Спустя восемь лет после гибели Урицкого в эмигрантском сборнике «Голос минувшего на чужой стороне» были опубликованы мемуары неизвестного капитана лейб-гвардии под названием «Белые террористы». В них автор утверждал, что Канегиссер являлся не одиночкой, мстившим за убитого друга, а представителем террористической группы под началом Максимилиана Максимилиановича Филоненко. Как раз Филоненко считал главной целью своей жизни «истребление большевистских деятелей». Ряд историков и исследователей придерживаются этой же точки зрения. Также, есть версия, что приказ о ликвидации Урицкого отдал непосредственно Борис Викторович Савинков. И, соответственно, Канегиссер стал всего лишь «живцом» в охоте «больших рыб».
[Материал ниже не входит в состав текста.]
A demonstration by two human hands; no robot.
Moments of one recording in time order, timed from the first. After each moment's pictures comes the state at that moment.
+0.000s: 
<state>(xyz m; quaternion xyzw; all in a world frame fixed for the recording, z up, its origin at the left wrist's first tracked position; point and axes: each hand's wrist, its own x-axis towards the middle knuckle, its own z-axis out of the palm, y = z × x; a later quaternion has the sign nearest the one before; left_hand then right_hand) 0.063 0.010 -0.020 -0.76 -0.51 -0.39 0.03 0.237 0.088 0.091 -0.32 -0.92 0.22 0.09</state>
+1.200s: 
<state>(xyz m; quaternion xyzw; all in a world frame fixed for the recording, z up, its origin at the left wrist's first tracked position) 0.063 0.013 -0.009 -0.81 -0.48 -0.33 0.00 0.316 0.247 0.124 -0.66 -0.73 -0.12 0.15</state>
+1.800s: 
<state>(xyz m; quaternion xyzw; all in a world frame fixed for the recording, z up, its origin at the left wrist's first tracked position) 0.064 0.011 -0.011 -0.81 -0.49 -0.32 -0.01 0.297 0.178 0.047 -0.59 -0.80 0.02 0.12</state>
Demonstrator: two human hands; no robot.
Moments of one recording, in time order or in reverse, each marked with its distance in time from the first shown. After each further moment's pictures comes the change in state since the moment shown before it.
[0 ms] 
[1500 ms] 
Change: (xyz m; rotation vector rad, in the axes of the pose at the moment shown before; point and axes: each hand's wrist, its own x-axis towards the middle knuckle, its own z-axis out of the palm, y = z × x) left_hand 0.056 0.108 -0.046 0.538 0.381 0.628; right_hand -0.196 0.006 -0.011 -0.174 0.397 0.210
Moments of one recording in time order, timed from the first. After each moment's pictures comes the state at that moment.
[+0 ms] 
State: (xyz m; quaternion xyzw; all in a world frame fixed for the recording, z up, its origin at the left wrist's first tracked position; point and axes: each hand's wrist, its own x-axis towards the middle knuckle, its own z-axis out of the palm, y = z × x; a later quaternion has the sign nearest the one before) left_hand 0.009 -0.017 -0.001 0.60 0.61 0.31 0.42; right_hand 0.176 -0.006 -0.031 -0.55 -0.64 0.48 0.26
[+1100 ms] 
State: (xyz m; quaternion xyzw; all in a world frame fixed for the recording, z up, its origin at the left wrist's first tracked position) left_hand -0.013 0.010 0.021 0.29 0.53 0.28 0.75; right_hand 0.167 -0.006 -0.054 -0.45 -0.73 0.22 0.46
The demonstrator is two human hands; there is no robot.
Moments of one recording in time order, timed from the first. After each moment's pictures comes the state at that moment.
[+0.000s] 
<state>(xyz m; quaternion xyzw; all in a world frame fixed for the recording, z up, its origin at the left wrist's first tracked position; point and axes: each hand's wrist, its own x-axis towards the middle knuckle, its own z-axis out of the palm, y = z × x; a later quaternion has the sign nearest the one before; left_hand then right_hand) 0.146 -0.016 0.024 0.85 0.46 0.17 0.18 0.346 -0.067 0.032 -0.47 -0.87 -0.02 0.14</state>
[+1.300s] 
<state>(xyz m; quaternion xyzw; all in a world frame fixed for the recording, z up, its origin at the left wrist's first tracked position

Так или иначе, но Моисей Соломонович вошел в историю становления советского государства. Считать ли его гуманистом и сторонником хотя и сурового, но справедливого закона, или же воспринимать этого человека как палача, – личный выбор каждого. Поскольку доводы, подтверждающие правоту как и первой точки зрения, так и второй, есть в достаточном количестве. Поэтому его имя увековечено в названиях улиц, выпускались почтовые марки. И даже Дворцовая площадь с 1918 по 1944 годы именовалась «площадью Урицкого» (как, собственно, и Таврический дворец, он тоже был переименован в честь погибшего политического деятеля).